> **TASK BRIEF**
Repeat the listing that follows exactly, please.

· · · · ·

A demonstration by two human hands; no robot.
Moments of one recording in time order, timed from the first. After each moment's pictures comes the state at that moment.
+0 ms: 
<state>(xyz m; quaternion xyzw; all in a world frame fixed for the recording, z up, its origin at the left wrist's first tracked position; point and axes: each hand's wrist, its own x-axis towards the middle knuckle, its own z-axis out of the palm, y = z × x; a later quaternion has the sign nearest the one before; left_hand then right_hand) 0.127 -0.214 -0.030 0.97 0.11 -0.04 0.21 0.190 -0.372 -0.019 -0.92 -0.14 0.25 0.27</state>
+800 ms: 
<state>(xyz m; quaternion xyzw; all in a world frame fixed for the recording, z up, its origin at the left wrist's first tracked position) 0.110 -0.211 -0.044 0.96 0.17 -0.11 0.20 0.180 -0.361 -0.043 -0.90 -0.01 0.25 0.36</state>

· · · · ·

> **RESULT OF THE EXERCISE**
A demonstration by two human hands; no robot.
Moments of one recording in time order, timed from the first. After each moment's pictures comes the state at that moment.
+0 ms: 
<state>(xyz m; quaternion xyzw; all in a world frame fixed for the recording, z up, its origin at the left wrist's first tracked position; point and axes: each hand's wrist, its own x-axis towards the middle knuckle, its own z-axis out of the palm, y = z × x; a later quaternion has the sign nearest the one before; left_hand then right_hand) 0.127 -0.214 -0.030 0.97 0.11 -0.04 0.21 0.190 -0.372 -0.019 -0.92 -0.14 0.25 0.27</state>
+800 ms: 
<state>(xyz m; quaternion xyzw; all in a world frame fixed for the recording, z up, its origin at the left wrist's first tracked position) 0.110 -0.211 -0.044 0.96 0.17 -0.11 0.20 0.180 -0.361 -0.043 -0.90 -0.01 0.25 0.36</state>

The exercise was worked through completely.